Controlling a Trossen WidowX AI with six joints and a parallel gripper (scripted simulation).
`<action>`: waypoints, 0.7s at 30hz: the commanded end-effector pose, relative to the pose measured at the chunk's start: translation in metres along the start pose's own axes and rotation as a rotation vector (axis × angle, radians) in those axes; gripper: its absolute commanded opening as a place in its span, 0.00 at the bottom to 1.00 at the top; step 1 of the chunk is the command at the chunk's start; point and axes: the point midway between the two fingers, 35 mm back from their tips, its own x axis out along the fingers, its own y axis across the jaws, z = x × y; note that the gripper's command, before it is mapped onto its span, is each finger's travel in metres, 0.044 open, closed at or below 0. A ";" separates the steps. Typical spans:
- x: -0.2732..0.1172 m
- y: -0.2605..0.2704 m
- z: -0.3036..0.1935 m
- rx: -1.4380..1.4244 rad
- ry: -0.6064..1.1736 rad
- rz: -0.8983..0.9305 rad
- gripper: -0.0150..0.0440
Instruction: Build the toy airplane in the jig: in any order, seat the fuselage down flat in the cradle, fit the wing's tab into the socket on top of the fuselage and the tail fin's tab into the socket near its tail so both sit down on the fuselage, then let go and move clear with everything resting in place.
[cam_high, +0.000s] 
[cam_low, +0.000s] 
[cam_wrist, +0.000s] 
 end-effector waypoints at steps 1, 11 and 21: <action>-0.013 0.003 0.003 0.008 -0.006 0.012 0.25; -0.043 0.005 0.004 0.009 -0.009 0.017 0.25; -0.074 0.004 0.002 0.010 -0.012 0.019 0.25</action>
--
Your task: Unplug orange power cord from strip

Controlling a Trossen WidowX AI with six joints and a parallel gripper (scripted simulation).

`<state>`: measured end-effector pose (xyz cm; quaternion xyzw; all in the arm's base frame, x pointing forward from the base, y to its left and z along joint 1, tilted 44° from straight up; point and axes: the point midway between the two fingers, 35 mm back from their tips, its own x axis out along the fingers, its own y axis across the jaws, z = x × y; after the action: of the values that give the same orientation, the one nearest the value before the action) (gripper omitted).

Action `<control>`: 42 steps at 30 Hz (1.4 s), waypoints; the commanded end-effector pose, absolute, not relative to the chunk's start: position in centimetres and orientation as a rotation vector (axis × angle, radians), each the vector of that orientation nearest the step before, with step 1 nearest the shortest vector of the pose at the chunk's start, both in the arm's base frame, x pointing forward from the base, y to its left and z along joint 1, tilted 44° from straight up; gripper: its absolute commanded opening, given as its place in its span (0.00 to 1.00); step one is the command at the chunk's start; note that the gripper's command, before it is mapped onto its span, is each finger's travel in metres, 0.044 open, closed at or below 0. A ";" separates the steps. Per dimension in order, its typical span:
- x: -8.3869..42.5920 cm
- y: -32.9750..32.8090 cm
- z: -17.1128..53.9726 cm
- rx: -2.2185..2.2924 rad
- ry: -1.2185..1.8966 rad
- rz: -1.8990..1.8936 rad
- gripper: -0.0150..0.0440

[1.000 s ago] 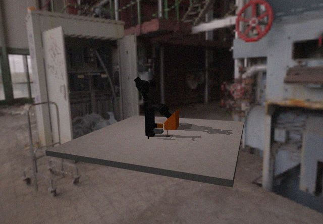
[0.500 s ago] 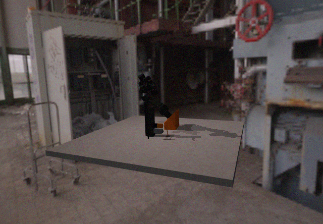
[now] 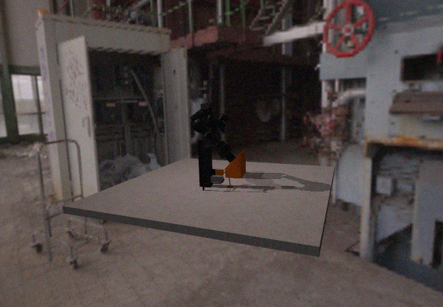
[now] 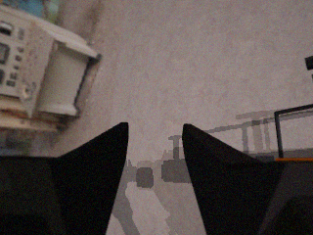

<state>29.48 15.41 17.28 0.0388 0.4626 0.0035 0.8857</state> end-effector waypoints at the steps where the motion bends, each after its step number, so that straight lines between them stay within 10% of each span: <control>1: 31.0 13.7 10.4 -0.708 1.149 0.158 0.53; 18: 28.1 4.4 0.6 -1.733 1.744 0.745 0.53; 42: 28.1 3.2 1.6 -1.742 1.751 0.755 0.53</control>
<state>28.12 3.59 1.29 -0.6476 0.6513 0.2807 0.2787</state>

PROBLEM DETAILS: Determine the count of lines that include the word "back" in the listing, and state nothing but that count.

RESPONSE FOR THIS EXERCISE: 2